The researchers interpret these results to mean that normal waking activity releases tau into the brain’s interstitial fluid, and that sleep reduces that release and facilitates clearance. Repeated or chronic sleep deprivation disrupts this balance, allowing tau to accumulate and increasing the likelihood that it will assemble into harmful tangles.

In Alzheimer’s disease, tau tangles first appear in memory-related regions such as the hippocampus and entorhinal cortex and then spread to other areas of the brain. To test whether sleep deprivation affects this propagation, the team injected small tau aggregates into the hippocampi of mice and subjected one group to repeated daily periods of enforced wakefulness while allowing a control group to sleep normally. After four weeks, tau pathology had spread farther in the sleep‑deprived mice, appearing in the same brain regions that are commonly affected in human Alzheimer’s disease.
“Maintaining good sleep is a practical strategy everyone can try,” Holtzman said. “While we still need more research to determine whether consistent sleep in older adults prevents Alzheimer’s, these results and related studies suggest that healthy sleep habits may delay or slow disease progression once it starts.”
The investigators also observed that disrupted sleep increased release of alpha‑synuclein, a protein linked to Parkinson’s disease, noting that sleep disturbances are common in people with Parkinson’s as well.

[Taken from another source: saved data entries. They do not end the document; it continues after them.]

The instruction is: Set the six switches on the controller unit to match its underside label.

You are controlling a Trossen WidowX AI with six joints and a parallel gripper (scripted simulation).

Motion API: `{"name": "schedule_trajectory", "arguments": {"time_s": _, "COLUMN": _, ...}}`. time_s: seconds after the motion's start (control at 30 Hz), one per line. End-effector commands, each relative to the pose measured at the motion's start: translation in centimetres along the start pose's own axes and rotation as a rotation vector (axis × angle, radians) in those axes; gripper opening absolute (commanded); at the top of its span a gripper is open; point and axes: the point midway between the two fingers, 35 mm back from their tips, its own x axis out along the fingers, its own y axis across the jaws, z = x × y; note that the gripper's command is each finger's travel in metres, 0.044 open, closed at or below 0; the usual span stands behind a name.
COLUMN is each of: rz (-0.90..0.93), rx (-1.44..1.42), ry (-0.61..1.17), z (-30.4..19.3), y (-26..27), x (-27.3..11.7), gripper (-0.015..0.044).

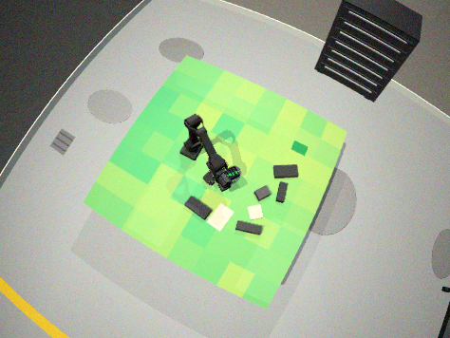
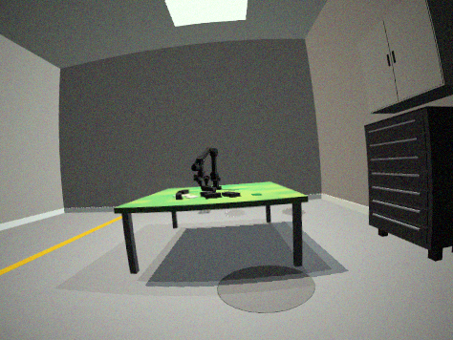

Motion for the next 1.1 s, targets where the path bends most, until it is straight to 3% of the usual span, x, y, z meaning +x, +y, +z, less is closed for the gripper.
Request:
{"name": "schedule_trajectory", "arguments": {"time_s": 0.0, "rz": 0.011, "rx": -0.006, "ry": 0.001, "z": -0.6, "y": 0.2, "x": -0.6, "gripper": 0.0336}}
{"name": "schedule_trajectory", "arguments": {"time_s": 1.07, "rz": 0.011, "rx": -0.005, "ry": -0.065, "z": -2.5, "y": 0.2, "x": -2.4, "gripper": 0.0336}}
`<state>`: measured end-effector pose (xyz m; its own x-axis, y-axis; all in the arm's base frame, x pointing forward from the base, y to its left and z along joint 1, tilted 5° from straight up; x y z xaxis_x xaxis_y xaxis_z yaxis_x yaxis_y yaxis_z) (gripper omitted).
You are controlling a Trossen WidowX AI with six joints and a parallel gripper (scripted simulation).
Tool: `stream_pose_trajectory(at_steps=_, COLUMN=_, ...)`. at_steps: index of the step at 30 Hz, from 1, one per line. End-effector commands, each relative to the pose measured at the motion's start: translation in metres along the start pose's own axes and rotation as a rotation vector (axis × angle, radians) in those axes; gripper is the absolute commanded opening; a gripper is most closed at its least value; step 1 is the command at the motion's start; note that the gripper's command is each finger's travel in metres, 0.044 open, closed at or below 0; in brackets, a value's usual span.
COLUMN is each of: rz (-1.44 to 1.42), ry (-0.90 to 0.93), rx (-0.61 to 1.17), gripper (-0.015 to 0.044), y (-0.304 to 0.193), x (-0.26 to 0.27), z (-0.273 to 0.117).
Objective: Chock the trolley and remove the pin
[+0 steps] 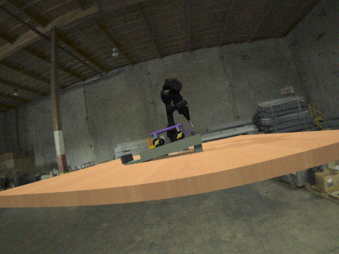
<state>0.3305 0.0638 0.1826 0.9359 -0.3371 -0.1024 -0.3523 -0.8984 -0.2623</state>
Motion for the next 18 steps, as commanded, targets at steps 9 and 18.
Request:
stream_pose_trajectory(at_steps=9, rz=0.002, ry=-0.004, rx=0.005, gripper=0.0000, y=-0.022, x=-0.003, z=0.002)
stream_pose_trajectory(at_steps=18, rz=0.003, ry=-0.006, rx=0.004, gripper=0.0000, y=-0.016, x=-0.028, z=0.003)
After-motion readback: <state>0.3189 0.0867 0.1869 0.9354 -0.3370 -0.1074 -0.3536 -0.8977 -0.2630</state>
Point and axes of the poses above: the point midway between the two fingers, 35 mm back from their tips, its own z axis out along the fingers, its own x axis across the jaws, y = z × x, the point moved 5 cm from there along -z, back along the fingers, and after that the axes turned 11 degrees about z, right-handed, at the moved point
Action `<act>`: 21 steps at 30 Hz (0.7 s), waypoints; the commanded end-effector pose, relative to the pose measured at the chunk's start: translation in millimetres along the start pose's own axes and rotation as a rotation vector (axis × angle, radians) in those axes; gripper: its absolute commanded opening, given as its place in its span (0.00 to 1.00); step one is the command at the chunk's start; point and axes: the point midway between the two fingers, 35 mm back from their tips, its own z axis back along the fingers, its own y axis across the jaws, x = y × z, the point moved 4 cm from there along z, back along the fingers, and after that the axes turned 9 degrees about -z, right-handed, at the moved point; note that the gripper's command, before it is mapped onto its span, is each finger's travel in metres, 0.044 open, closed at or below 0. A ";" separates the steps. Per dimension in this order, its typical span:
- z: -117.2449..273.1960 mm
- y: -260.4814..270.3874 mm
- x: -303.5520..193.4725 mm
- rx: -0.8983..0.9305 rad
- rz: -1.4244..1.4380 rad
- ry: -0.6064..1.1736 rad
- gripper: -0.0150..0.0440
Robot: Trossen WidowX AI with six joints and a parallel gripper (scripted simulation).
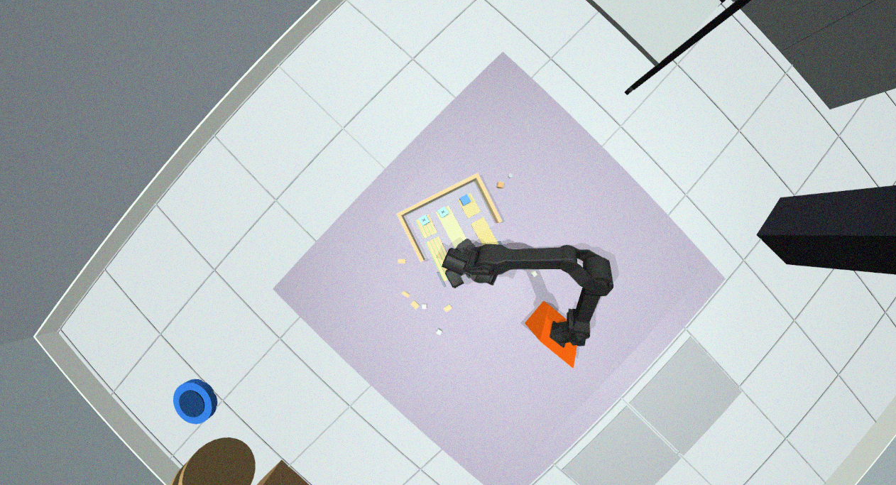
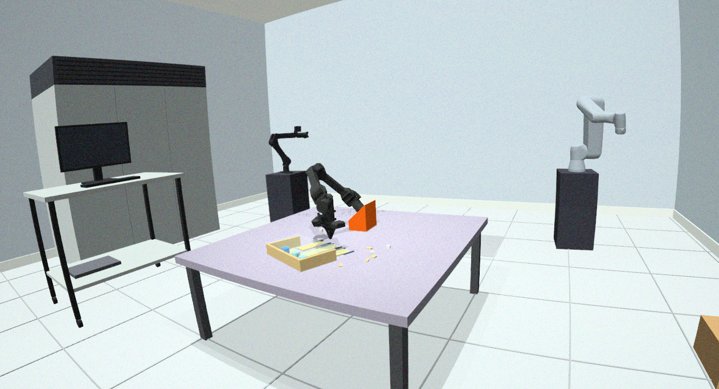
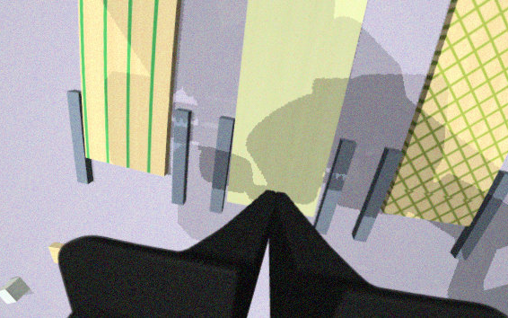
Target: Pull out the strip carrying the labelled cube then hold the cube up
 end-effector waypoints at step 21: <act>-41.7 -1.1 -4.0 -0.013 0.009 0.006 0.25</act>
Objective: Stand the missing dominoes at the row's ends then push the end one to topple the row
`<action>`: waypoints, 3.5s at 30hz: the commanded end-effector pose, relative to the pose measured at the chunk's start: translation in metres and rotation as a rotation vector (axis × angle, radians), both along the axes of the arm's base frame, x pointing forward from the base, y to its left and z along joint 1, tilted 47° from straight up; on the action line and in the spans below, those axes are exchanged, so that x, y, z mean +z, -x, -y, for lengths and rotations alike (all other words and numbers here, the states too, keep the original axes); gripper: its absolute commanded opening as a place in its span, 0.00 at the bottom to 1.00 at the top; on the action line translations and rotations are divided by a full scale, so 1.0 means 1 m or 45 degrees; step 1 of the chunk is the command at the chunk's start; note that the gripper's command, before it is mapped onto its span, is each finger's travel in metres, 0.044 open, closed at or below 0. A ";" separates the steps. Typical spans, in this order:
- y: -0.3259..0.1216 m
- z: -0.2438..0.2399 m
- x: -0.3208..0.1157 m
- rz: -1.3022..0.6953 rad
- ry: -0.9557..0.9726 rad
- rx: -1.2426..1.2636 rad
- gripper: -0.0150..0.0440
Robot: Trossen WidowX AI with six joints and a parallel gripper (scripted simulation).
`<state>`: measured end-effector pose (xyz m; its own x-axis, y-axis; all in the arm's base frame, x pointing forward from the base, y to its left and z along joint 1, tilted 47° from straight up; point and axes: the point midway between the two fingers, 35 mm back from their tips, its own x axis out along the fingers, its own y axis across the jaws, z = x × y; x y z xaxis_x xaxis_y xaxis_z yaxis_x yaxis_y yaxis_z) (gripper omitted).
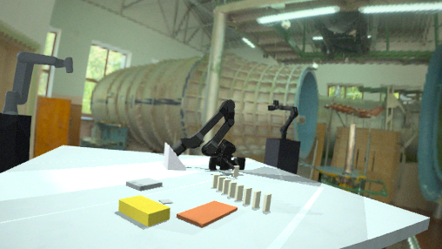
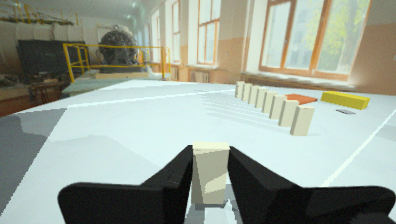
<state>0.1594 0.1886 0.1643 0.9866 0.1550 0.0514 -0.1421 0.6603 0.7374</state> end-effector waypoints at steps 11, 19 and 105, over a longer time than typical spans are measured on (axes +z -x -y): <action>0.000 -0.001 -0.001 -0.003 -0.007 -0.003 0.57; 0.000 -0.001 -0.001 -0.003 -0.007 -0.003 0.93; -0.029 0.011 0.019 -1.270 0.293 1.418 1.00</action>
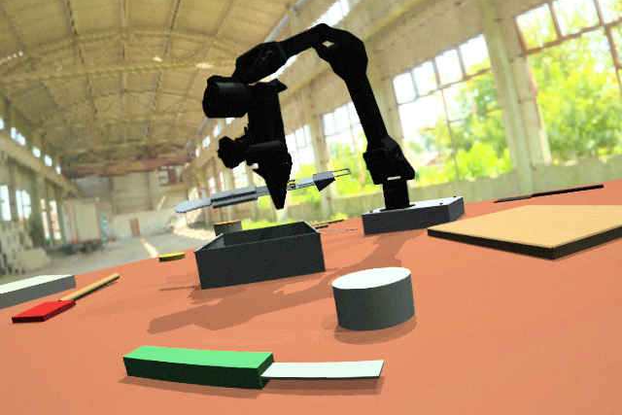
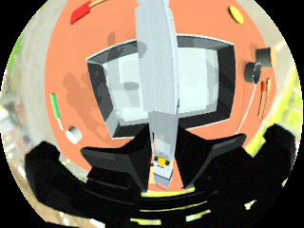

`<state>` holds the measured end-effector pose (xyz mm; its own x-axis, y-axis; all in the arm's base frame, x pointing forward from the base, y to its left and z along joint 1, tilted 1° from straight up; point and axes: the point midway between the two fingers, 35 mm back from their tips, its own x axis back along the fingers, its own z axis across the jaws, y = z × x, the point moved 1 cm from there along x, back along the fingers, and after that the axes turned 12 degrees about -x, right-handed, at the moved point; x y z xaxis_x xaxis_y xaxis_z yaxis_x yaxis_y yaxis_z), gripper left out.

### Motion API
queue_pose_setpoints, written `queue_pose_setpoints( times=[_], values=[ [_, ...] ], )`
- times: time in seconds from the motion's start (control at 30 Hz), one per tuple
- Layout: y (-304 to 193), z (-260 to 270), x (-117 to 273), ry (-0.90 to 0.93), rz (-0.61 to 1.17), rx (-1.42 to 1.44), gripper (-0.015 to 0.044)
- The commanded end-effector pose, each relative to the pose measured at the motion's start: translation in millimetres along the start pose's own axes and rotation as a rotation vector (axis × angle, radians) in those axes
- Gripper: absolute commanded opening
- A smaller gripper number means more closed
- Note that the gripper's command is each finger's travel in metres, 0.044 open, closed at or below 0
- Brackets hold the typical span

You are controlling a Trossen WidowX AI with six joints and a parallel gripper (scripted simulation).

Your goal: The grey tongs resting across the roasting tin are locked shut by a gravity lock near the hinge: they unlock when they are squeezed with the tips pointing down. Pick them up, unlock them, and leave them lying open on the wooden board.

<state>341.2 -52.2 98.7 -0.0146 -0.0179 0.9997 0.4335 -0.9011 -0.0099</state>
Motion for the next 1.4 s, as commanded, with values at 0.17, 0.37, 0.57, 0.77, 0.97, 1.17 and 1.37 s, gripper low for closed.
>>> queue_pose_setpoints(
  times=[0.17,0.37,0.57,0.77,0.97,1.17,1.37],
  values=[
    [-26,28,-2,0.009,-0.004,-0.175,-0.0150],
    [-48,44,-4,0.010,-0.002,-0.305,-0.0150],
    [-72,59,-6,0.012,0.000,-0.437,-0.0150],
    [-96,72,-9,0.013,0.003,-0.570,-0.0150],
    [-122,84,-11,0.013,0.007,-0.702,-0.0150],
    [-149,93,-13,0.012,0.010,-0.836,-0.0150],
    [-165,97,-15,0.012,0.012,-0.913,-0.0150]
  ],
)
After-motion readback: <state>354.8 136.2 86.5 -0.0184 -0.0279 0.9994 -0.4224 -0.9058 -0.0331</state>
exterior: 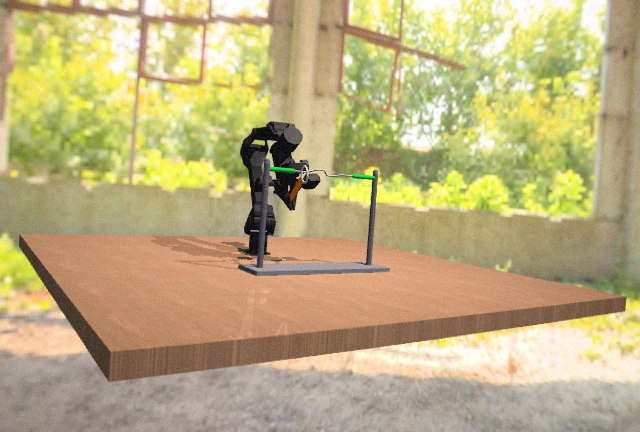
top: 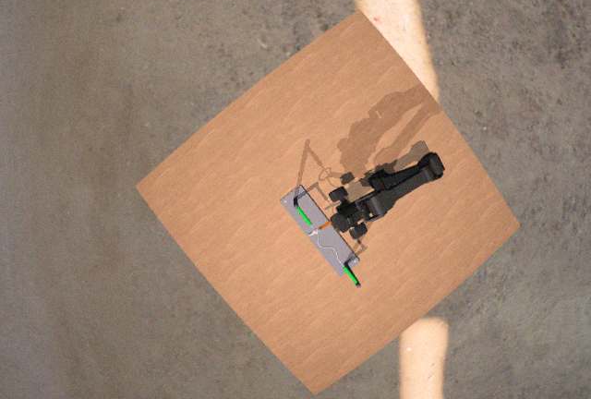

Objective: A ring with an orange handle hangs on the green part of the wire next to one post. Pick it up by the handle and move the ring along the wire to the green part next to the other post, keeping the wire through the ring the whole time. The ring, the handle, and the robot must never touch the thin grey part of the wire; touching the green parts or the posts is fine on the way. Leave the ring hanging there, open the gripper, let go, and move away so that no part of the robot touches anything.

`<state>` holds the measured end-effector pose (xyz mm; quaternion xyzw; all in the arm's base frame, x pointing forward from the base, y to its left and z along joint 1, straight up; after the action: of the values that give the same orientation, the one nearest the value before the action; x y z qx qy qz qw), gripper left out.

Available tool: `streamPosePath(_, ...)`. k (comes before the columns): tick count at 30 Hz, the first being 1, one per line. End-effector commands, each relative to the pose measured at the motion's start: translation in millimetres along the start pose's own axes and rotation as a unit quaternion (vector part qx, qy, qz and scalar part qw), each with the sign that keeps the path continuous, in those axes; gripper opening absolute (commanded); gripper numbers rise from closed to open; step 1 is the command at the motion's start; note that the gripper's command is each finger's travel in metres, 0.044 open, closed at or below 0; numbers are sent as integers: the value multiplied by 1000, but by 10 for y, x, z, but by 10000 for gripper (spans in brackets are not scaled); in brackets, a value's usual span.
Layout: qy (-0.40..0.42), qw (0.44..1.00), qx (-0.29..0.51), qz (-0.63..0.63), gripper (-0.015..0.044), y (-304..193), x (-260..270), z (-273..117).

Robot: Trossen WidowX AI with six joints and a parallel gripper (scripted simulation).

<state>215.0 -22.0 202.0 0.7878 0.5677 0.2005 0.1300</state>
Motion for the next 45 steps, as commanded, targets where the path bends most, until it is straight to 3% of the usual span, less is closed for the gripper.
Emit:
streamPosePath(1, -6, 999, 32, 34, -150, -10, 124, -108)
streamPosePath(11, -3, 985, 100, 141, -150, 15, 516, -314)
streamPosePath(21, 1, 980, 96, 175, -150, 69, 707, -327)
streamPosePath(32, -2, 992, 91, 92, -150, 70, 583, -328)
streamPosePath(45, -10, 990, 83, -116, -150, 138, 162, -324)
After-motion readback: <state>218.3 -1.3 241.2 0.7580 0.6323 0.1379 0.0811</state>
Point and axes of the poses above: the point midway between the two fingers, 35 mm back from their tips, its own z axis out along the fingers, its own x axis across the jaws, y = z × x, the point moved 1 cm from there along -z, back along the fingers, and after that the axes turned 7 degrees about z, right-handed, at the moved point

Funding: The study received support from the BrightFocus Foundation (grant A2017114F); Deutsche Forschungsgemeinschaft (grant 3625/1-1); multiple National Institutes of Health grants (including F32 NS089381, K08NS105929, R01NS073613, R01NS092652, P01NS074969, UL1 TR000448, KL2 TR000450, R03 AG047999, K76 AG054863, P50 AG05681, and P01 AG26276); the JPB Foundation; the Tau Consortium; and the McDonnell Center for Systems Neuroscience at Washington University School of Medicine in St. Louis.
Source: Tamara Bhandari, Washington University School of Medicine in St. Louis.
Publisher: Organized and summarized by NeuroscienceNews.com.
Original research: Holth JK, Fritschi SK, Wang C, Pedersen NP, Cirrito JR, Mahan TE, Finn MB, Manis M, Geerling JC, Fuller PM, Lucey BP, and Holtzman DM. “The sleep‑wake cycle regulates brain interstitial fluid tau in mice and CSF tau in humans.” Science. Published January 2019. doi: 10.1126/science.aav2546
Abstract
The sleep-wake cycle regulates brain interstitial fluid tau in mice and CSF tau in humans
The sleep‑wake cycle influences interstitial fluid (ISF) and cerebrospinal fluid (CSF) levels of proteins implicated in neurodegeneration. While amyloid‑β has been linked to sleep and Alzheimer’s disease, tau appears to drive neurodegeneration more directly. This study assessed whether ISF/CSF tau levels and tau seeding and spreading are affected by the sleep‑wake cycle and by sleep deprivation (SD). Mouse ISF tau increased by about 90% during normal wakefulness versus sleep and increased roughly 100% during experimental SD. Human CSF tau rose by more than 50% after a night without sleep. In a tau seeding and spreading model, chronic SD enhanced tau pathology spread. Chemogenetically induced wakefulness in mice increased both ISF amyloid‑β and tau. These results indicate that the sleep‑wake cycle regulates ISF tau and that sleep deprivation increases ISF and CSF tau and promotes tau pathology spreading.